Monétiser la notoriété des marques
Média ou pas, les applications mobiles de 3G ne manqueront
pas de surprendre les marques, telle est la conviction de Mani Pessiani,
fondateur et dirigeant de MobileDreamStudio, une société de production de
contenus multimédias pour mobile : « Le mobile va devenir un média de
communication incontournable, à condition de développer des contenus adaptés
aux nouveaux usages. » La société développe déjà, pour plusieurs marques, des
services sous contrat de licence à vocation promotionnelle ou purement
relationnelle. Pour Chupa Chups sur Gallery (la plate-forme de services pour
mobiles commune au trois opérateurs), la marque assure sa présence au sein d'un
univers imaginaire brandé à ses couleurs.
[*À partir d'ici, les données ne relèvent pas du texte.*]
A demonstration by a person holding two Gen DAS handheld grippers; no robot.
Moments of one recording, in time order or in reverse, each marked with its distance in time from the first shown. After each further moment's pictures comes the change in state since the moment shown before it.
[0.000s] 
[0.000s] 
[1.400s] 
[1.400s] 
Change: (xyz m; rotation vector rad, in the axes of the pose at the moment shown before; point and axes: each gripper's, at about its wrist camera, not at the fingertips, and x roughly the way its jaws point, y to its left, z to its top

Les mobilenautes y trouvent une
kyrielle de services ludiques, de téléchargements, d'outils de personnalisation
de téléphone aux couleurs Chupa Chups et au-tres goodies payants ou gratuits
permettant de créer de la connivence entre la marque et les consommateurs. Rien
de bien révolutionnaire, si ce n'est le modèle économique du service; il
s'inscrit en rupture avec les modèles Web ou des grands médias en général. En
effet, MobileDream-Studio, qui agit comme un producteur, exploite la licence de
la marque pour monétiser des contenus qu'il produit et diffuse sur le réseau
mobile. Une partie des gains générés par ces services est ensuite reversée à la
marque qui finance ainsi tout ou partie de sa promotion. Rien à voir avec le
Web où les marques financent elles-mêmes leur environnement identitaire. « En
téléphonie, la notion de monétisation de contenu étant acquise, les marques
peuvent monétiser leur notoriété », indique Mani Pessiani. Déjà compatible
avec les téléphone 2G (GPRS), ce type de services devrait connaître une forte
évolution en 3G. L'arrivée de la vidéo et la très forte émergence du Rich Media
favoriseront l'enrichissement considérablement des offres actuelles. D'ici là,
attendons que se produise l'effet parc tant plébiscité.